Acho que me permitiu ter leitores que eu não tinha. Tenho recebido vários retornos. Enquanto escrevia poemas ou ensaios sobre poesia, realmente é um leitor muito restrito, que gosta de poesia, ou de pensar sobre isto, a teoria do poema. Mas, a partir do romance, vi que o meu leitor ampliou, e recebi vários retornos de homens e mulheres falando sobre o livro. Cada um por um ângulo diferente, mas tão interessante. Então, eu me senti mais lida, como se estivesse mais próxima do leitor. E senti também que é um livro que está gerando muita conversa. São vários clubes de livros, em espaços diferentes. Está sendo gerado um desejo de conversa sobre ele.

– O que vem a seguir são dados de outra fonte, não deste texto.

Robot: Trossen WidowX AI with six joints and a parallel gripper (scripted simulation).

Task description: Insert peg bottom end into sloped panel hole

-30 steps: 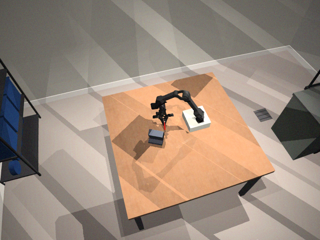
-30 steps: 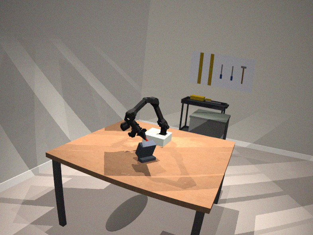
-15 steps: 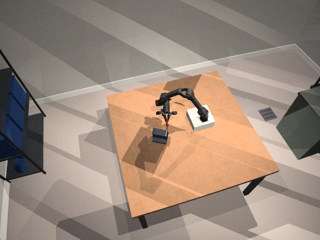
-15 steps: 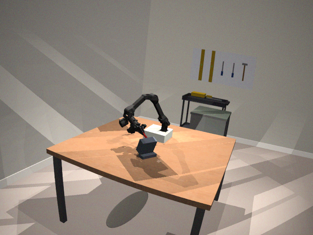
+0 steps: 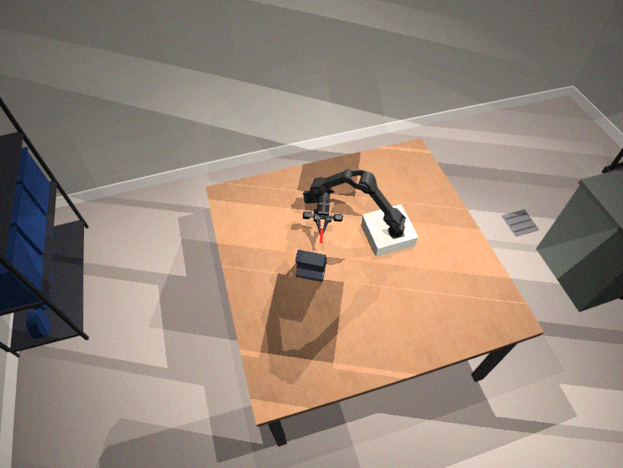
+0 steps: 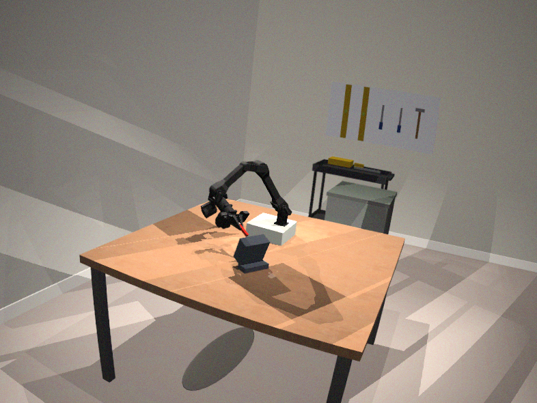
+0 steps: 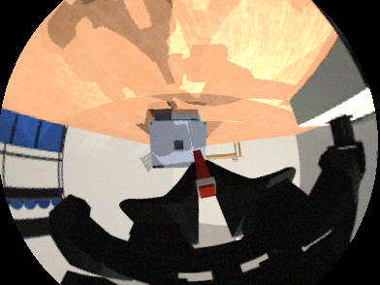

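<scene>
Right now my gripper tip is 9 cm to the right of the sloped panel, 8 cm short of it and 5 cm above it. The rest, counted from my gripper tip: red peg (1 cm to the right, 1 cm behind, 1 cm above).
</scene>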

E a poesia, que você julgava ter secado? Já conseguiu reencontrá-la?
Ainda não sei, ainda não consegui colocar no papel, mas acho que ela está sempre no meu horizonte. Acho que ela virá, sabe? No seu tempo.
Ao convidar Carla Madeira para escrever a orelha do livro, você estabelece um diálogo explícito com uma autora muito lida no Brasil contemporâneo. Que afinidades — ou deslocamentos — você percebe entre o seu trabalho e o das escritoras que hoje vêm reconfigurando a escrita sobre amor e desejo?
Tem uma coisa que eu tenho percebido e que eu admiro em escritoras como a Carla é essa capacidade de legitimar, de autorizar a complexidade humana, não querer simplificar. É uma literatura que não tem o bem e o mal, não tem o certo e o errado. Todo mundo tem traços complexos, ambíguos, contraditórios. Então, acho que ela trata os personagens com muita profundidade, sem simplificá-los. E eu sinto muita afinidade com isso, porque acho importante a gente poder caber no mundo com as nossas ambiguidades. Poder se sentir existindo com elas. Sem tanta culpa, sem tanta divisão, sem tanto julgamento.